Task statement: Scan the data, and whenever a line contains "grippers", copy it.

--- --- ---

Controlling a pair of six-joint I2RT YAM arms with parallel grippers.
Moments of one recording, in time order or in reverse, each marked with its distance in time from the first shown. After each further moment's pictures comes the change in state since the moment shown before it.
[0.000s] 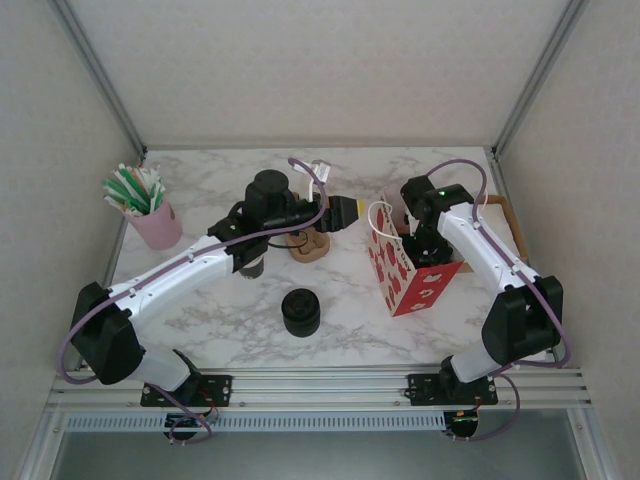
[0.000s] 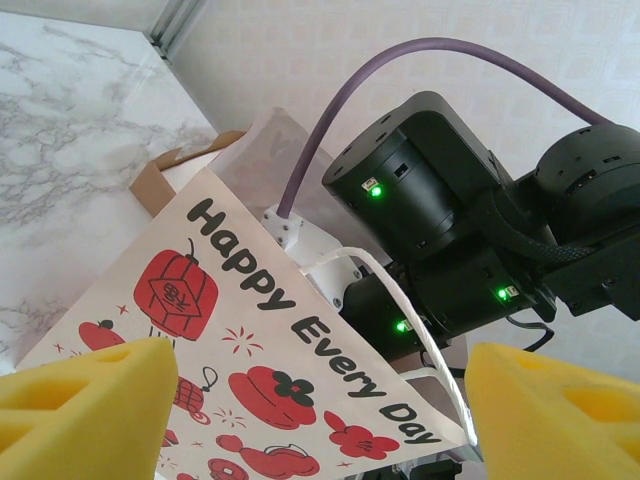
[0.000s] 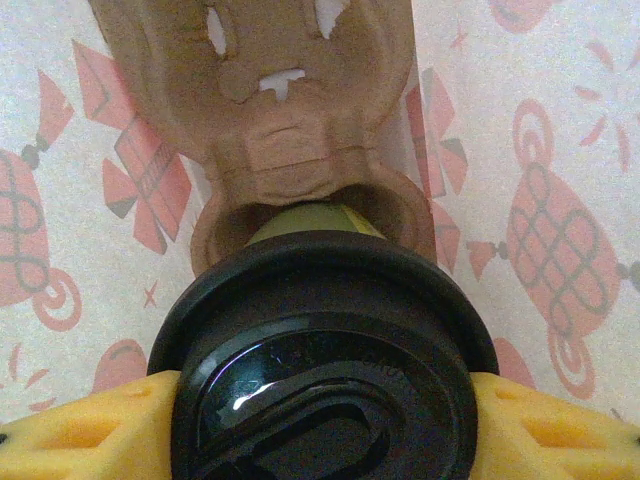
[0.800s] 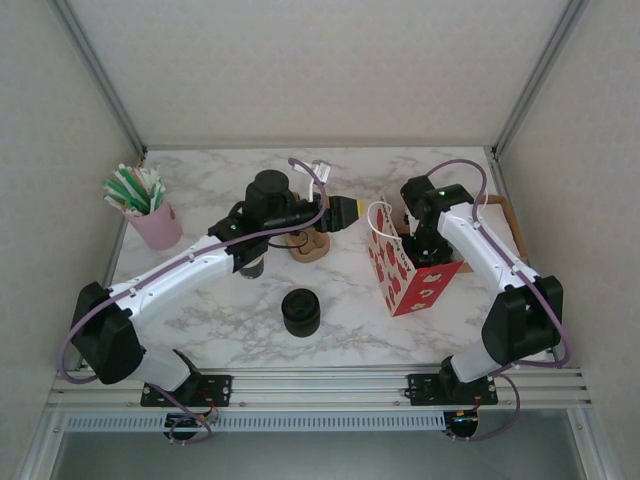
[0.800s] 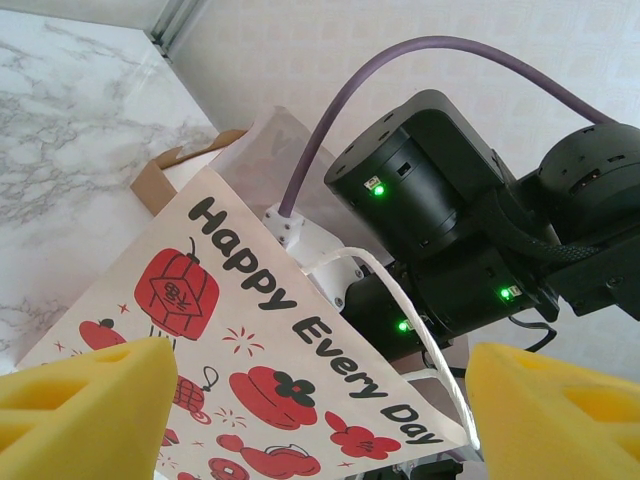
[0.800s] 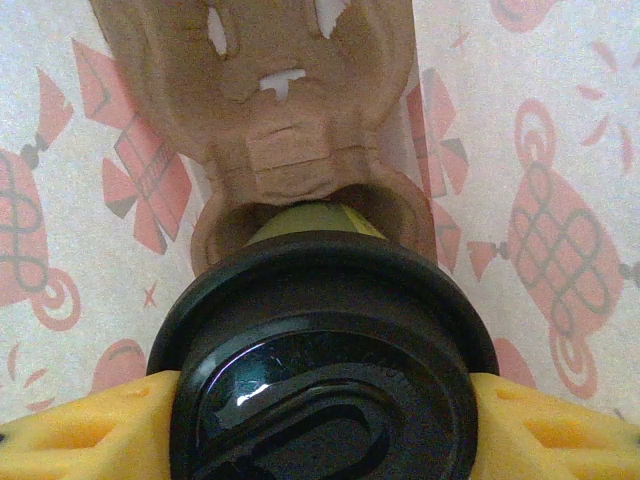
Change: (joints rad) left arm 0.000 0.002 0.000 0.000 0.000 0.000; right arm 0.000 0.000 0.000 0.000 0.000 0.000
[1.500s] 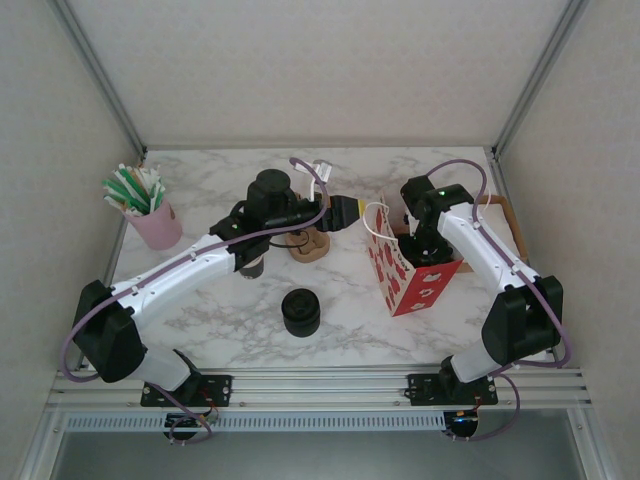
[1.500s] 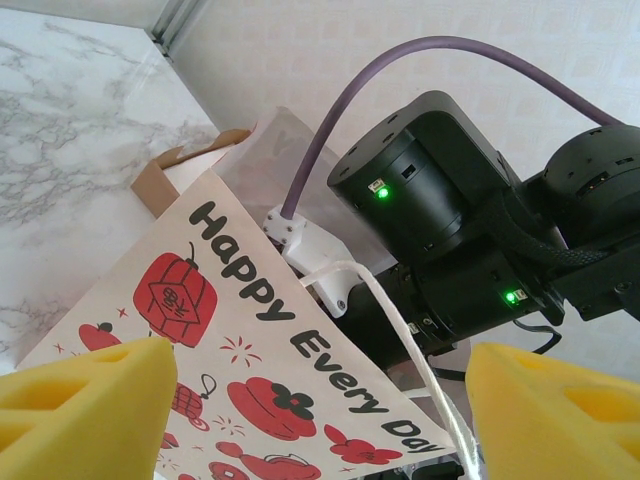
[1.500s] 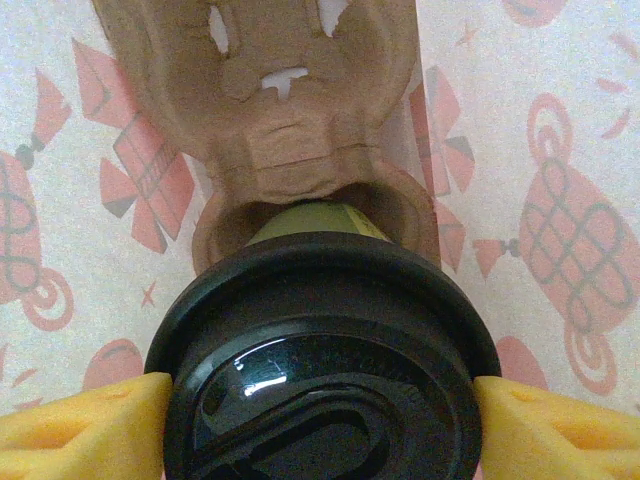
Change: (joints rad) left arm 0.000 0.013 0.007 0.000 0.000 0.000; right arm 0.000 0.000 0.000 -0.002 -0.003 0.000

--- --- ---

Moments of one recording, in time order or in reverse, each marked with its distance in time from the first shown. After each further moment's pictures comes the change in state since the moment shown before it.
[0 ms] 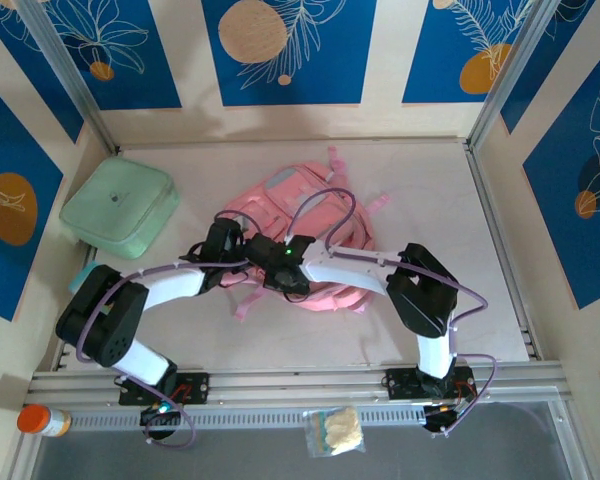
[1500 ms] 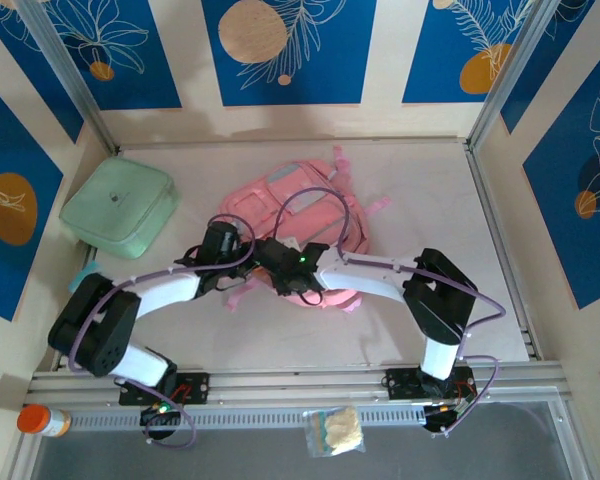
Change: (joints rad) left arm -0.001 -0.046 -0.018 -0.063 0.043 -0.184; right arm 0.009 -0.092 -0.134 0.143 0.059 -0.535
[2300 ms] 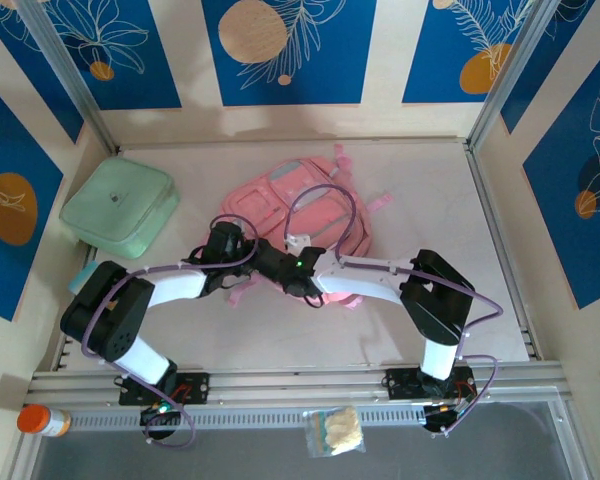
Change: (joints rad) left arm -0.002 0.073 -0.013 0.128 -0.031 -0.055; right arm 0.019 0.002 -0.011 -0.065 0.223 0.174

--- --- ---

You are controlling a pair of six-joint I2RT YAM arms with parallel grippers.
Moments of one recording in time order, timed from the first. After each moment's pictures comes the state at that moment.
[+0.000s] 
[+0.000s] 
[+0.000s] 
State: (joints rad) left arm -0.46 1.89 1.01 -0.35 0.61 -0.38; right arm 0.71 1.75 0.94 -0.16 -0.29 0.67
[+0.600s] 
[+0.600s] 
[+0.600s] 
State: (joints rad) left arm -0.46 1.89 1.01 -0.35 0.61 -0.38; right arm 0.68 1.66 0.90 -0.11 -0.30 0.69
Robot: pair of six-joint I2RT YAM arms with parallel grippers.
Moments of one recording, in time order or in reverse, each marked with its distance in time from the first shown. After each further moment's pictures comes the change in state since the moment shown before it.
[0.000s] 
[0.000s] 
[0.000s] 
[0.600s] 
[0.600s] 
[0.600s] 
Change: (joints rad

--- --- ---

The completed task:
Controlling a pair of six-joint I2RT YAM arms with parallel grippers.
You are controlling a pair of six-joint I2RT YAM arms with parallel grippers.
Robot: pair of six-joint I2RT YAM arms with parallel grippers.

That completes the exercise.